Indeed, many Obama supporters wondered the same thing.

For at least the last two decades, both presidents and congresses have dug in their heels and refused to compromise deeply-held convictions to enact laws. The welfare reform legislation for which Bill Clinton and other Democrats now take credit passed only because a Republican-controlled Congress refused to pass legislation that Clinton could sign, and Clinton repeatedly refused to sign the legislation that Congress passed. Republicans and Democrats alike now routinely threaten to block legislation with filibusters, a tactic once reserved for last-ditch resistance to bills perceived to threaten the most deeply-held convictions.
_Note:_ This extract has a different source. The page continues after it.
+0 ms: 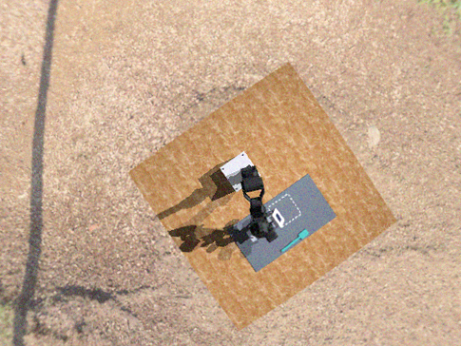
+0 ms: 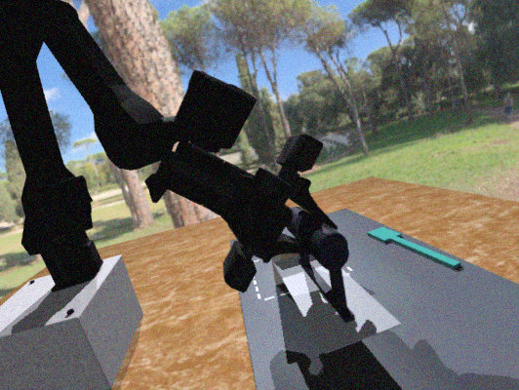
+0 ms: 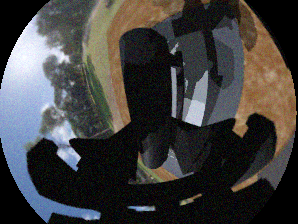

Nor has gridlock been an artifact only of divided government—situations in which Congress was controlled by Democrats and the White House by Republicans, or vice versa. It was not Democrats but congressional Republicans, led by Newt Gingrich, who threw the first President Bush overboard for violating his opportunistic and ill-advised “Make my day, no new taxes” pledge. It was not a Republican congress that sank Bill and Hillary Clinton’s health care legislation. Congress was controlled by Clinton’s own party, the Democrats, who couldn’t or wouldn’t compromise enough even to bring a bill to the floor of the House for a vote. When voters evicted Democrats from their congressional majorities in 1994, it was as much for fecklessness as liberalism.

It is against that backdrop* that many wondered, as they listened to Obama talk about how he would end gridlock in Washington, just how he would do that. How would he move people out of their entrenched and principled positions on highly-charged and deeply-felt issues? What would it look like?

Now we know. It will look a lot like what Obama has been doing the last couple of months or so. It will look a lot like being willing to accept the idea that the Second Amendment encompasses not only a generalized individual right to bear arms, but a right that prevails against a city’s desire to lower murder rates. It looks a lot like reassuring intelligence hawks by countenancing wiretapping without much in the way of probable cause. It will involve, as Obama recently told a (presumably unsympathetic) Florida audience, “compromis[ing] in terms of a careful, well thought-out drilling strategy that was carefully circumscribed to avoid significant environmental damage. I don’t want to be so rigid that we can’t get something done.”

And what would it sound like? Ronald Reagan put it well when, as governor of California, he agreed to reverse himself and allow income tax withholding, an issue on which he had often declared his views set in concrete. When a reporter asked about the change in his position, Reagan replied, “The sound you hear is concrete cracking.”

It is a loud and disagreeable sound, concrete cracking, and not much more attractive to watch. But moving forward is impossible without it.